* WORK TO BE COMPLETED *
Omitting the pictures, output all of the records precisely as written.

- - - - -

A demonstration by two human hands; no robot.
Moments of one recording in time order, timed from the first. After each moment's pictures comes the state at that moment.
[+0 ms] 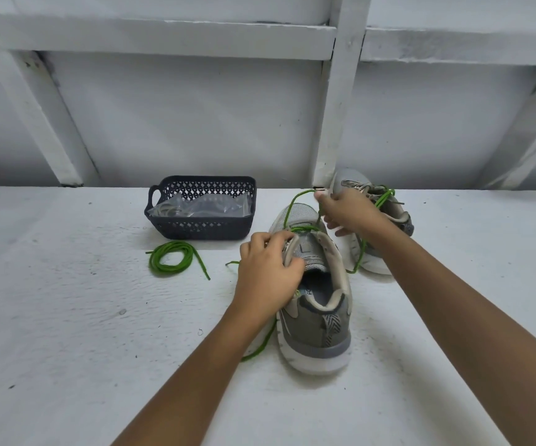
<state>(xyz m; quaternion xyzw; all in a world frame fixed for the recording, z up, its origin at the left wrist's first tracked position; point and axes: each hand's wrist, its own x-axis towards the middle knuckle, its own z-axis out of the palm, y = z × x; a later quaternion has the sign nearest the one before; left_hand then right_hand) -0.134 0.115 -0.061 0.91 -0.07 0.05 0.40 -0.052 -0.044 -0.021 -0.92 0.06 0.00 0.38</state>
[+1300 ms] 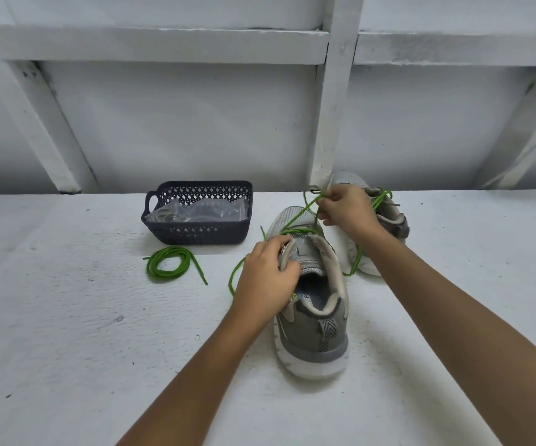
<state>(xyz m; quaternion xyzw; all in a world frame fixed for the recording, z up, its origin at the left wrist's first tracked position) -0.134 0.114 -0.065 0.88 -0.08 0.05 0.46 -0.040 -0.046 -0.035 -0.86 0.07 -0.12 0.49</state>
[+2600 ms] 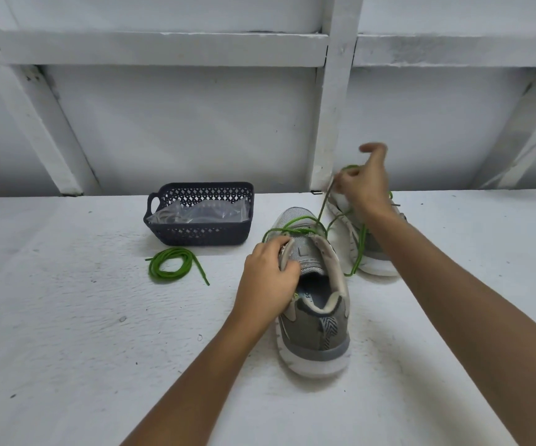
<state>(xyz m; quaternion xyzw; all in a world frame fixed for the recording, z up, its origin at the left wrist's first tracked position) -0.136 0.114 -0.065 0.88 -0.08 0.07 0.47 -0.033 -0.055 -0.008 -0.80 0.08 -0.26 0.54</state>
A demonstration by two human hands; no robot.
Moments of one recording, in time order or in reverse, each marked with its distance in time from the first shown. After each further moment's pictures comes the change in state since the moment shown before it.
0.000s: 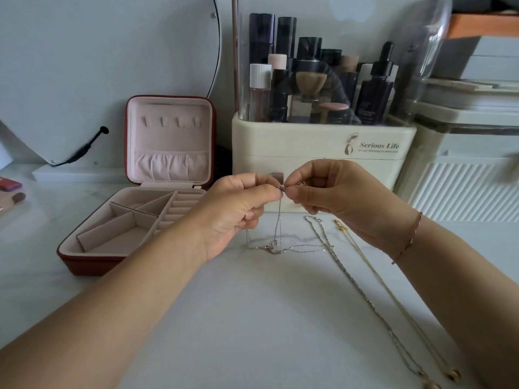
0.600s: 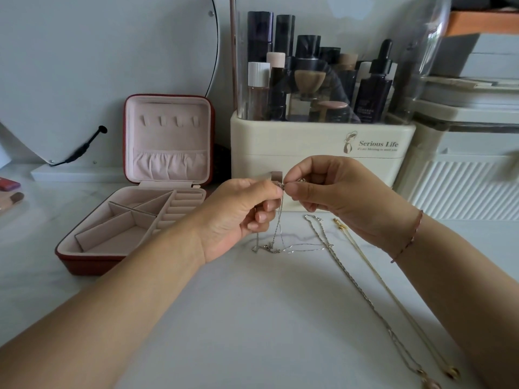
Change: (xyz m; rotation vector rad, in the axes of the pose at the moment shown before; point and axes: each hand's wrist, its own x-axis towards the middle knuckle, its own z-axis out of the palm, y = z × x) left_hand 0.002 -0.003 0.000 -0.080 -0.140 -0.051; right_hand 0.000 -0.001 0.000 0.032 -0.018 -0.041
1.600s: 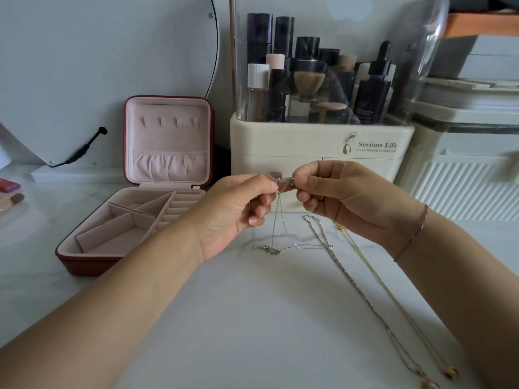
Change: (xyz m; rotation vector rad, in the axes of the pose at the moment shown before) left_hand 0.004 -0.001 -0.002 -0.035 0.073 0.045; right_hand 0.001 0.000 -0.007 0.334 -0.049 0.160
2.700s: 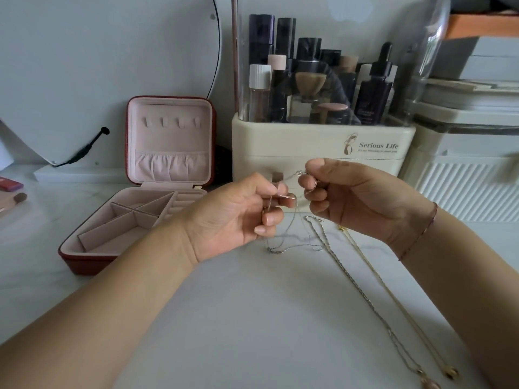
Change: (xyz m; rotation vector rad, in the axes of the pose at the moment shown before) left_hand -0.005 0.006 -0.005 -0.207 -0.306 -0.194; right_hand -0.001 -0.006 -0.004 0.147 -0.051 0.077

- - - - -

* TASK SOLUTION *
A demonstration by two human hands; no robot.
Moments of one recording in time order, timed from the first. After each moment's pictures comes the state at that moment.
[+0 ms] 
<state>(xyz m; quaternion xyzw; all in a world frame fixed for the recording, z up, its origin at the left wrist's first tracked position; point and axes: each hand's wrist, its own x-axis towards the middle knuckle, its own z-axis out of the palm, y = z × x; a later quaternion has the sign nearest the one before; left_hand then right_hand) -0.134 0.115 -0.061 0.91 -0.07 0.05 0.40 -0.052 -0.044 -0.021 -0.92 0.06 0.00 0.38</state>
[+1300 ms] 
<state>(xyz m; quaternion xyzw; all in a world frame fixed for the recording, z up, its origin at the left wrist's first tracked position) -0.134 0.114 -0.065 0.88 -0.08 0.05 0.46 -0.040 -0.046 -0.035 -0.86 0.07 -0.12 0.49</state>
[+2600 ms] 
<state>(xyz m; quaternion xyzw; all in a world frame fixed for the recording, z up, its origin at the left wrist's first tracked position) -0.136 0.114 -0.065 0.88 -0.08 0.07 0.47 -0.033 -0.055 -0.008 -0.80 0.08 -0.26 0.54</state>
A demonstration by two human hands; no robot.
Moments of one recording, in time order or in reverse, each marked with its distance in time from the first shown. After each further moment's pictures comes the change in state since the moment shown before it.
0.000s: 
0.600s: 
Change: (xyz m; rotation vector rad, in the axes of the pose at the moment shown before; point and axes: each hand's wrist, its own x-axis towards the middle knuckle, its own z-axis out of the palm, y = z × x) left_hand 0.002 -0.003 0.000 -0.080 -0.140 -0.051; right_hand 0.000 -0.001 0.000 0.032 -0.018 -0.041
1.600s: 
Change: (xyz m; rotation vector rad, in the axes of the pose at the moment shown before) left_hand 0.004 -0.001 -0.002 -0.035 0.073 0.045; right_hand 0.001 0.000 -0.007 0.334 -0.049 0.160
2.700s: 
Change: (xyz m; rotation vector rad, in the axes of the pose at the moment shown before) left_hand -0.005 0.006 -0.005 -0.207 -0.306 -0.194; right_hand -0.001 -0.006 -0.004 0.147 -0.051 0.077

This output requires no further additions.